▶ [Required work]
Your task is to give the listing below back word for word, pictures excluded.

▶ [Dataset extract]
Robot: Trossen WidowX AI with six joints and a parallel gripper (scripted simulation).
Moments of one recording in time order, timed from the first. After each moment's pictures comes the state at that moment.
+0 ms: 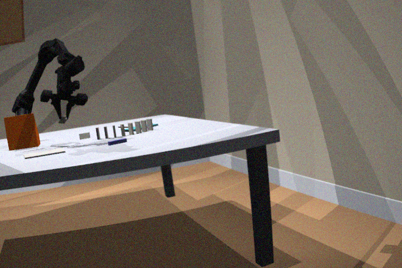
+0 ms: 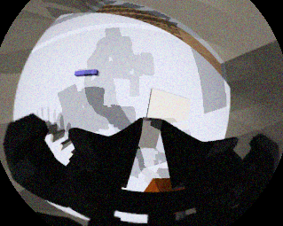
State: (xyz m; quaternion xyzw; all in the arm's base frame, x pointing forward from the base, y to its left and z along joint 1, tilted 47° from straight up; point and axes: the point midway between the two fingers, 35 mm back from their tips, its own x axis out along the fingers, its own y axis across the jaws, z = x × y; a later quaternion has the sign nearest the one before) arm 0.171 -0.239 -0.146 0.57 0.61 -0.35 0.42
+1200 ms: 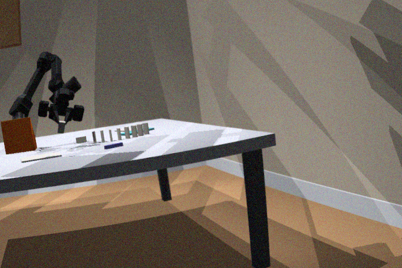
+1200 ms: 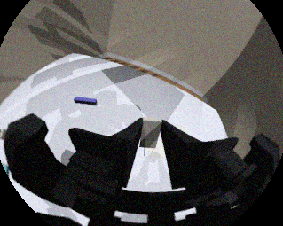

▶ [Answer space]
Robot: Trossen WidowX AI with six joints and a parallel gripper (scripted simulation).
Moments of one recording in time order, timed from the first. After each moment's pictures comes the state at that moment.
+0 ms: 
+0 ms: 
State: (xyz m; quaternion xyzw; all in the arm's base frame, x pointing forward from the base, y to its left and z along joint 1, tilted 47° from straight up; point and axes: the point midway between the two fingers, 35 mm back from their tips, its own x axis out along the fingers, its own y axis across the jaws, z = x × y; a later quaternion has the sign nearest the one before) arm 0.171 -0.239 -0.146 0.57 0.61 -0.35 0.42
+1200 ms: 
+1200 ms: 

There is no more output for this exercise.